### TASK INSTRUCTIONS:
In the records below, find every line that contains "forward" and list it.

THE RECORDS Block Start

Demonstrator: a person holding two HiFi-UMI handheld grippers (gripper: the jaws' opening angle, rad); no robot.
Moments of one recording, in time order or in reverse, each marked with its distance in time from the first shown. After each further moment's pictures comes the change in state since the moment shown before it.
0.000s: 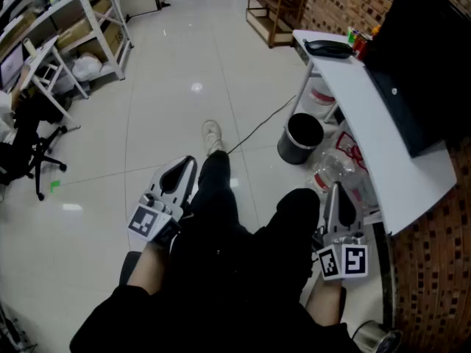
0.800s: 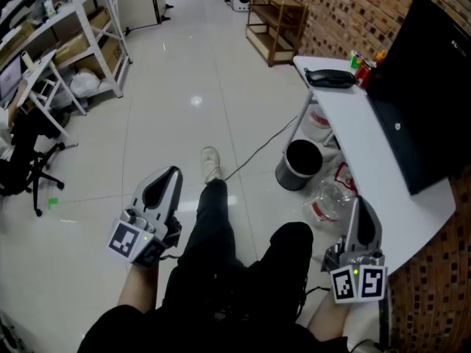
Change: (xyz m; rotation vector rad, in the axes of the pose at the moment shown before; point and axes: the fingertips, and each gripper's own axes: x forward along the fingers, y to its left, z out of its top) left arm 0.054 0.045 0.064 0.017 -0.024 0.038; right arm 0.061 -0.038 0.066 -0.020 -0.019 -0.072
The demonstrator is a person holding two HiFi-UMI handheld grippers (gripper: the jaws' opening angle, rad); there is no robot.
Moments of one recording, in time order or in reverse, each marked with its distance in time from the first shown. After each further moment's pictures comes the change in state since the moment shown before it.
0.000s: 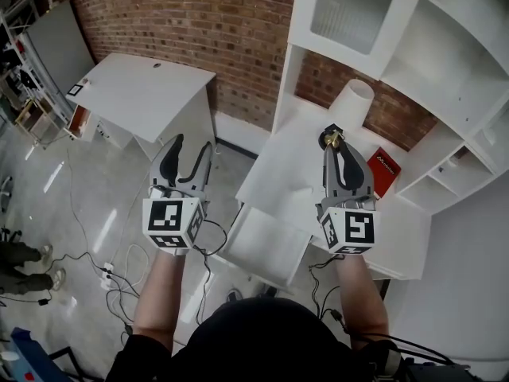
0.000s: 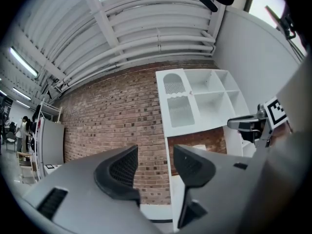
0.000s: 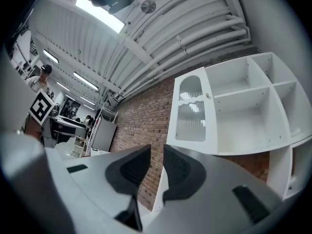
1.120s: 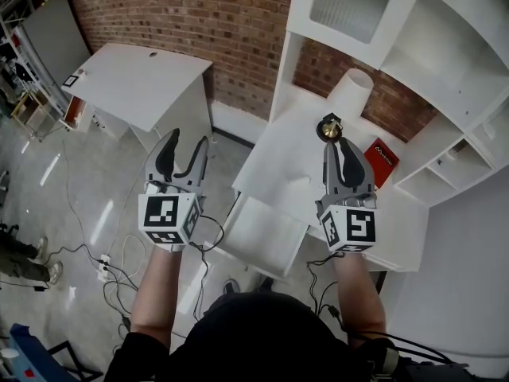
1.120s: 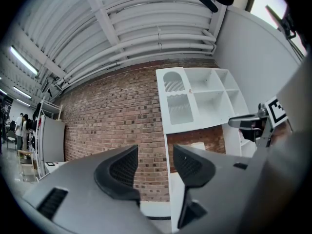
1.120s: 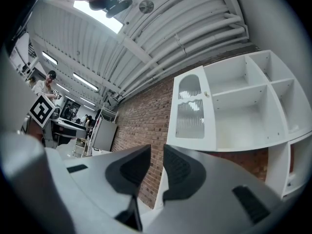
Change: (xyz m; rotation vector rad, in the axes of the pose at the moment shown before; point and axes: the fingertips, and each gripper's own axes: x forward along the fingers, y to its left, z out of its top) left arm -0.008 -0.004 -0.012 -0.010 0.019 -0.001; right arm -0.014 0.000 -0.008 0.017 0.008 0.004
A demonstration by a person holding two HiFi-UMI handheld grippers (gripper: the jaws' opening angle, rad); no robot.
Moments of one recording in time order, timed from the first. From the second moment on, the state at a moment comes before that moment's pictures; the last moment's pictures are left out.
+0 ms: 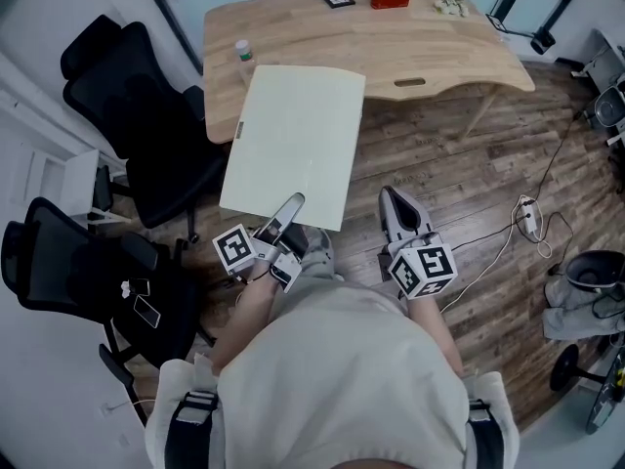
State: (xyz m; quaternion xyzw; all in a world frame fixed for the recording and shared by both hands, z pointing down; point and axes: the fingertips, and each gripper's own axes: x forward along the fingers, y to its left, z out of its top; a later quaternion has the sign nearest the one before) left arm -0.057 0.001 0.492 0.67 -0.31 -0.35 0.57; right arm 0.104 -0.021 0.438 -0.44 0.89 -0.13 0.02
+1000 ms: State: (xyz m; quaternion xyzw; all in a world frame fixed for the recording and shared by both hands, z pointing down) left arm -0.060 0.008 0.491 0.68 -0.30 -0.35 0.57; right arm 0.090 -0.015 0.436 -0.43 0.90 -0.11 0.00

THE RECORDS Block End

### TASK RESULT:
Change: (xyz m; rotation vector rad, in the axes of the pose at the moment shown before; point and axes: the fingertips, and each gripper's own axes: x forward along the fingers, y to its left, z out of its top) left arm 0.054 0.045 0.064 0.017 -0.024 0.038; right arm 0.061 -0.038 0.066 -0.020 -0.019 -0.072
Change: (xyz m; rotation vector rad, in the axes of the pose at the moment shown before; point and axes: the fingertips, and each gripper's own axes: x forward along the fingers, y to its left, z out of its top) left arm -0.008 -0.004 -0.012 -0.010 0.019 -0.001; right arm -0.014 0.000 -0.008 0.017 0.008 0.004
State: (xyz m; quaternion xyzw; all in a world frame fixed for the recording and shared by both hands, z pointing down; point and axes: the fingertips, and each gripper's own axes: x forward along the fingers, y to its left, z out of its top; a later quaternion has the sign nearest the one before) left arm -0.057 0.001 0.492 0.67 -0.31 -0.35 0.57; right arm 0.104 -0.021 0.438 -0.44 0.89 -0.13 0.02

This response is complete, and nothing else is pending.